The classic failures were railroad bonds in the late 19th and early 20th century.
Railroads loved ultra-long maturities because they matched the lifespan of tracks and bridges.
Investors loved them because “America is growing forever”.
Many of those companies did not.
When railroads went bankrupt, bondholders were wiped out or forced into deep restructurings decades before maturity.
The bonds did not reach year 100, they died with the issuer.
Municipal century bonds also failed. Cities like Detroit issued very long-dated bonds in the early 1900s.
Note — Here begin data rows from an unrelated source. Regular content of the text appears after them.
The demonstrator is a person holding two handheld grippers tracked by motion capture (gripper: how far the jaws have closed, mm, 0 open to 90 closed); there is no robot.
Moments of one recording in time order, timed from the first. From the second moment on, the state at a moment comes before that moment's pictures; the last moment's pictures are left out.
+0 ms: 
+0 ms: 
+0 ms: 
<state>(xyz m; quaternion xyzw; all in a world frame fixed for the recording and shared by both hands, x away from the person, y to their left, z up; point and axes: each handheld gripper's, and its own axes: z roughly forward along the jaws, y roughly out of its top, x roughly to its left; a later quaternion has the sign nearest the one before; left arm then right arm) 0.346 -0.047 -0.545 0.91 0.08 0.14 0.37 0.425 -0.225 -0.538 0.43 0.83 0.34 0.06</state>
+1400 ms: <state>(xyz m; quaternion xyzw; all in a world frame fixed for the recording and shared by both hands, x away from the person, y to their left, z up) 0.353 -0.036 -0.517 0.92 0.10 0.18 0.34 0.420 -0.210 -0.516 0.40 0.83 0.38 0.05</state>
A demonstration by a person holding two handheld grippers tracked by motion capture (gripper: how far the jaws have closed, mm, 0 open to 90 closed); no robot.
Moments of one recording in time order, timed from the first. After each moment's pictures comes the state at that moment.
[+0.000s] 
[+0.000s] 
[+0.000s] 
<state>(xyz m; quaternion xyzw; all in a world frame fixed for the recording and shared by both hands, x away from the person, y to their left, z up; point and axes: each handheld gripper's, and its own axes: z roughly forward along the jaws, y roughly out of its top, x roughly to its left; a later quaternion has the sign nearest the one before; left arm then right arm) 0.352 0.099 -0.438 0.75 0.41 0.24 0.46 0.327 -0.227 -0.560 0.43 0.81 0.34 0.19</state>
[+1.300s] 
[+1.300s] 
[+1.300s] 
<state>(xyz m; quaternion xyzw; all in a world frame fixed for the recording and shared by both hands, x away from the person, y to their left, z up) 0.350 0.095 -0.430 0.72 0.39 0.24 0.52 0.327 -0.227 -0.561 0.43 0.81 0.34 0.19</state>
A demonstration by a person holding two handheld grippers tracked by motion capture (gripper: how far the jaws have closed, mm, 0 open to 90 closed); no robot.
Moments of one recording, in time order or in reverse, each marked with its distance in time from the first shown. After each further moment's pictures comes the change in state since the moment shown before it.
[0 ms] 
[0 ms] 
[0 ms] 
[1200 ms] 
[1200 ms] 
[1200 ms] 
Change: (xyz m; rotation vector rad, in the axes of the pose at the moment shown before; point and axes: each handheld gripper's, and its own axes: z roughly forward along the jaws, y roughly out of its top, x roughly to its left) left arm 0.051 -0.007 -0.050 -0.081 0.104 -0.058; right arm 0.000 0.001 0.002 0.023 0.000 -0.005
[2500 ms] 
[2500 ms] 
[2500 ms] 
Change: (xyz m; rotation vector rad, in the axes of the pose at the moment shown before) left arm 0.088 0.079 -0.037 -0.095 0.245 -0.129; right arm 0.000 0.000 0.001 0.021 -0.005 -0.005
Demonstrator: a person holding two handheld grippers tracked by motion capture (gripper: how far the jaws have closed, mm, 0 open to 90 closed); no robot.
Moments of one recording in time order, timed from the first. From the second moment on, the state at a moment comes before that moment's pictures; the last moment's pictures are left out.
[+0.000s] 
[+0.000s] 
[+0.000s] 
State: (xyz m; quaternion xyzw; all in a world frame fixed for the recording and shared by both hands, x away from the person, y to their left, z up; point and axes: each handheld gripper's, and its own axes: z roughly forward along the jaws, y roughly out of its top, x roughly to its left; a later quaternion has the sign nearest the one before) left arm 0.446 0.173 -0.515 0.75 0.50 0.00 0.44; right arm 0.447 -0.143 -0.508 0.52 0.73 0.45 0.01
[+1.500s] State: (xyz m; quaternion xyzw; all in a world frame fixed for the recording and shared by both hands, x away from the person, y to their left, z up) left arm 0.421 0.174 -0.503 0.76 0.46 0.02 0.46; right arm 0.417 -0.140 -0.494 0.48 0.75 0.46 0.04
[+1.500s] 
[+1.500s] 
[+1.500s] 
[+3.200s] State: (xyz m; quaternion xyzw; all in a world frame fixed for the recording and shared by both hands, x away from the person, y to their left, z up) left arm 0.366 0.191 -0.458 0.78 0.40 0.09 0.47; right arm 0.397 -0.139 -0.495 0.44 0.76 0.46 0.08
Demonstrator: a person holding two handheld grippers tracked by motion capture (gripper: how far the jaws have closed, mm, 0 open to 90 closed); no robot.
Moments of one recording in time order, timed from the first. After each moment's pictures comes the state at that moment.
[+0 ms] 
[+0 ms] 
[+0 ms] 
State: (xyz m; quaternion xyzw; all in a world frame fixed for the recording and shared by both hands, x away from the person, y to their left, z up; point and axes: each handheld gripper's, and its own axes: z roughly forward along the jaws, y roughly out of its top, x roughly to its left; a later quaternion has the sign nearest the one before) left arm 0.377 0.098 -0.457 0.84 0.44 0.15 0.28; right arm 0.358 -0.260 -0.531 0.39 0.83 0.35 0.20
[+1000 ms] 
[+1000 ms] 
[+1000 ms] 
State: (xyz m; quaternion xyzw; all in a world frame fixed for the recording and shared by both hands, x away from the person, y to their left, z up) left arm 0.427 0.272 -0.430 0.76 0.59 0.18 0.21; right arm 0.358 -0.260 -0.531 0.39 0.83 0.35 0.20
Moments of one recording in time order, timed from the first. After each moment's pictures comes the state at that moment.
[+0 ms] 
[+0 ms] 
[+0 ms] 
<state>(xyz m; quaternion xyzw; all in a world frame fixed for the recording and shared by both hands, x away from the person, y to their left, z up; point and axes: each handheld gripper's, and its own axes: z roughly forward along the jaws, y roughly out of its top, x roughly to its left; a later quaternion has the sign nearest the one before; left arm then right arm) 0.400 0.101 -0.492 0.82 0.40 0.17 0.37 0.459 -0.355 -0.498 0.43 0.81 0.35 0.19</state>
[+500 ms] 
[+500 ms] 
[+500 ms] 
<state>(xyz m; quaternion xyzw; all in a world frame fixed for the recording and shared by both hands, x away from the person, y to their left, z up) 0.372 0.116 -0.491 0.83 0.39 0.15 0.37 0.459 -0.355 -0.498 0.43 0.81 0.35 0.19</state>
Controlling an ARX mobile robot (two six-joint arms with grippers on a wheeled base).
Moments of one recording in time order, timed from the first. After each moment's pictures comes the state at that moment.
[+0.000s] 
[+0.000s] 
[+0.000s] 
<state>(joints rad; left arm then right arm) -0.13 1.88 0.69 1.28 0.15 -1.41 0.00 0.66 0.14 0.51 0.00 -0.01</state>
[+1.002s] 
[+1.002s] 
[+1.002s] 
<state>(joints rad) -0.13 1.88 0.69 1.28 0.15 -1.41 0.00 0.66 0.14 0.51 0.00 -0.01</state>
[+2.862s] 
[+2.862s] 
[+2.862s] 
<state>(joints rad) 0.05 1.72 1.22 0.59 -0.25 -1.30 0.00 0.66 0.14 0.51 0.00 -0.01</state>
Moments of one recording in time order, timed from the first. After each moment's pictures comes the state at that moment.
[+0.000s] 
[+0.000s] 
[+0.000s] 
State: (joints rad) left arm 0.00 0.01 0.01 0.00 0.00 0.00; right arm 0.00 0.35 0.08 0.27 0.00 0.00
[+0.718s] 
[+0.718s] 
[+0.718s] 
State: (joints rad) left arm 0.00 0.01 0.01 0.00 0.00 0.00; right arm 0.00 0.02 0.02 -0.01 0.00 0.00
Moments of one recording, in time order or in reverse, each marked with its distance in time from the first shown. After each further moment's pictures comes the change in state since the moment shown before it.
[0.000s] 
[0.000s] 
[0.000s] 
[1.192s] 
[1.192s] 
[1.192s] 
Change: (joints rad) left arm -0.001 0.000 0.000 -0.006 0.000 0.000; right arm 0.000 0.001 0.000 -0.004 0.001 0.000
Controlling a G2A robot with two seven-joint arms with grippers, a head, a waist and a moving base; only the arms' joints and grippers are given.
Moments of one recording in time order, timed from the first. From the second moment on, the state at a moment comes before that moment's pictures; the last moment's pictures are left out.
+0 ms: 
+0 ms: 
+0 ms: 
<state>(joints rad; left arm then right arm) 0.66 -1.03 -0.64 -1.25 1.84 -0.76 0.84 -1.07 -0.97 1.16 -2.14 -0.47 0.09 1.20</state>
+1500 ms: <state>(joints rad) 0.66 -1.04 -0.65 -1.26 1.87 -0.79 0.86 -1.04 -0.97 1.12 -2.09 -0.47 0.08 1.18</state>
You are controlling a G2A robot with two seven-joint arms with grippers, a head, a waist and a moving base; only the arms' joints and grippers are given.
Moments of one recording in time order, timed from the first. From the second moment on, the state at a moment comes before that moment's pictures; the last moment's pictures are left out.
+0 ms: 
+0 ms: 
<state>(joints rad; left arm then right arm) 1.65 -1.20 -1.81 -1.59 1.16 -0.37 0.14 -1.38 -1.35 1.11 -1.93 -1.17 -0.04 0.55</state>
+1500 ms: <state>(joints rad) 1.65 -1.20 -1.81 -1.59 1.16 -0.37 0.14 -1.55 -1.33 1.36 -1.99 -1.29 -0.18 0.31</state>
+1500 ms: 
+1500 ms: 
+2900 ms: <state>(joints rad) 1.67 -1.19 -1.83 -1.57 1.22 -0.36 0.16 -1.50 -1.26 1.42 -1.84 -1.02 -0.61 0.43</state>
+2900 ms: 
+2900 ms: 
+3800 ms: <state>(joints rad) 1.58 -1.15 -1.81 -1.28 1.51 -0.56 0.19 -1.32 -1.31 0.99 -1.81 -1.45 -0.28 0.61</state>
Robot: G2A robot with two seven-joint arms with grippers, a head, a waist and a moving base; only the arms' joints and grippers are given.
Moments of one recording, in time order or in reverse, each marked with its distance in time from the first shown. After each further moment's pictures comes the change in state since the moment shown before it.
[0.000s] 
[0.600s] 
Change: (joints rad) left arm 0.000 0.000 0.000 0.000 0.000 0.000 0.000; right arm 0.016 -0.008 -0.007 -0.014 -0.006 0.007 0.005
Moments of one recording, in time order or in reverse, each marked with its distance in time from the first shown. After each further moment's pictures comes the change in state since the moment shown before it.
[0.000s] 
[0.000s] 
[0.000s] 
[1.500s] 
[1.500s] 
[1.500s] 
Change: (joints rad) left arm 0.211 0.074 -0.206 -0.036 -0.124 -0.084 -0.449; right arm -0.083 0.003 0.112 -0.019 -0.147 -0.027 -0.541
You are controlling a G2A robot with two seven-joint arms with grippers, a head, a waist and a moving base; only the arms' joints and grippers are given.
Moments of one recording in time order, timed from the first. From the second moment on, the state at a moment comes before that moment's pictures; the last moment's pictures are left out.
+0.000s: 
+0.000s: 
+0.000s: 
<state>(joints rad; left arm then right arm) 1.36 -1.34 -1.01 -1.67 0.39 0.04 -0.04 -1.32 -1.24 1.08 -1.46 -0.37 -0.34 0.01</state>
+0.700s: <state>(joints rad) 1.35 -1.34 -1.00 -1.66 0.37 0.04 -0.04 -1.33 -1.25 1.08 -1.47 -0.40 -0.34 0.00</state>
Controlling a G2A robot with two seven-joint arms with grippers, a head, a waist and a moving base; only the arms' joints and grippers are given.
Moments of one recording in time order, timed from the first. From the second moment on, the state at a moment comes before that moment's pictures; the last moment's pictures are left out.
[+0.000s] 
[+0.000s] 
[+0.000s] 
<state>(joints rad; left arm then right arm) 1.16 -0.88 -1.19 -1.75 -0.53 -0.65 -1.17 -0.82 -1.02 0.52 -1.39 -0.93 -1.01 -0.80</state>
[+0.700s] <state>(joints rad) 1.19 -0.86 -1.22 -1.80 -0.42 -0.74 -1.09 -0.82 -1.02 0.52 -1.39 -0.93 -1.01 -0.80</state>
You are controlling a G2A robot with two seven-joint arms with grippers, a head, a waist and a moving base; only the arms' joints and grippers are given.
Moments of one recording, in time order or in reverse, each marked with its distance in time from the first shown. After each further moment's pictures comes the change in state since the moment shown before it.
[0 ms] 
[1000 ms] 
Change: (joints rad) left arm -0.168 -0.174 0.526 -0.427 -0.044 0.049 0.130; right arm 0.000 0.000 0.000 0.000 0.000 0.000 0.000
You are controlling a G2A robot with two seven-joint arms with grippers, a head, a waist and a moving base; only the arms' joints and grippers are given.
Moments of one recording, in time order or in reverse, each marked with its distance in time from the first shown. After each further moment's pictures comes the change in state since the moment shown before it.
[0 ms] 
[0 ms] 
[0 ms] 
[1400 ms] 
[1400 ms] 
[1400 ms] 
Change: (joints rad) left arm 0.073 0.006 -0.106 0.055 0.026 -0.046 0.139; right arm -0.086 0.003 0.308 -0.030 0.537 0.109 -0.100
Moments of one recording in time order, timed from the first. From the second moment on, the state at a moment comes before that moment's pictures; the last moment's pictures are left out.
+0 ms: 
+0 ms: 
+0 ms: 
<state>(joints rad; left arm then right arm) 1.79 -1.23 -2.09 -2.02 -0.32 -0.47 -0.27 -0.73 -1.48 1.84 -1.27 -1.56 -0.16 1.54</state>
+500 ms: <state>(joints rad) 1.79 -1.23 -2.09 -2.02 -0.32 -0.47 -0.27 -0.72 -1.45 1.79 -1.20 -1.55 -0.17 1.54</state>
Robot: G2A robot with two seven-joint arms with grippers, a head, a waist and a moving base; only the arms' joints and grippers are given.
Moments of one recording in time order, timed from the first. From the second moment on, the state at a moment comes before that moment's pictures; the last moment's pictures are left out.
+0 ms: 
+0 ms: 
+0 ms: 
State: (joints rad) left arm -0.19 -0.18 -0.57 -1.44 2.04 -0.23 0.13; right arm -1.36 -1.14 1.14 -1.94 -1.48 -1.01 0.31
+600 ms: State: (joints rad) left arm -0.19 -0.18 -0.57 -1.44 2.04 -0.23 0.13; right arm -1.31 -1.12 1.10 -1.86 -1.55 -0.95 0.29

Detroit’s 2013 bankruptcy showed the flaw in the idea that cities are immortal.
Holders of long-dated Detroit paper took severe haircuts.
Again, the bonds existed on paper, but the promise of 100 years was fiction.
Public utility bonds failed too.
Electric, gas, and water companies issued ultra-long bonds assuming stable monopolies.
When regulation changed, companies collapsed or were reorganised, and the bonds defaulted or were converted at a loss.
The lesson history teaches very clearly is that a 100-year bond is not about maturity, it is a bet on institutional survival.
In the US, corporations and cities routinely die before a century passes.
Governments with monetary sovereignty USUALLY don’t but there ARE exceptions.
Imperial Russia, bonds repudiated after the 1917 Bolshevik Revolution, investors got nothing despite full monetary sovereignty before collapse.
Germany, Weimar-era hyperinflation destroyed bond value after WWI, later Reich debt was restructured or written down after WWII.
Austria-Hungary, imperial sovereign bonds died with the empire in 1918, successor states refused to honour joint debt.
China, imperial and republican bonds were repudiated after 1949 by the PRC, continuity of the state was rejected.
Argentina, repeated sovereign defaults and restructurings since 2001 show monetary sovereignty does not prevent long-dated bond losses.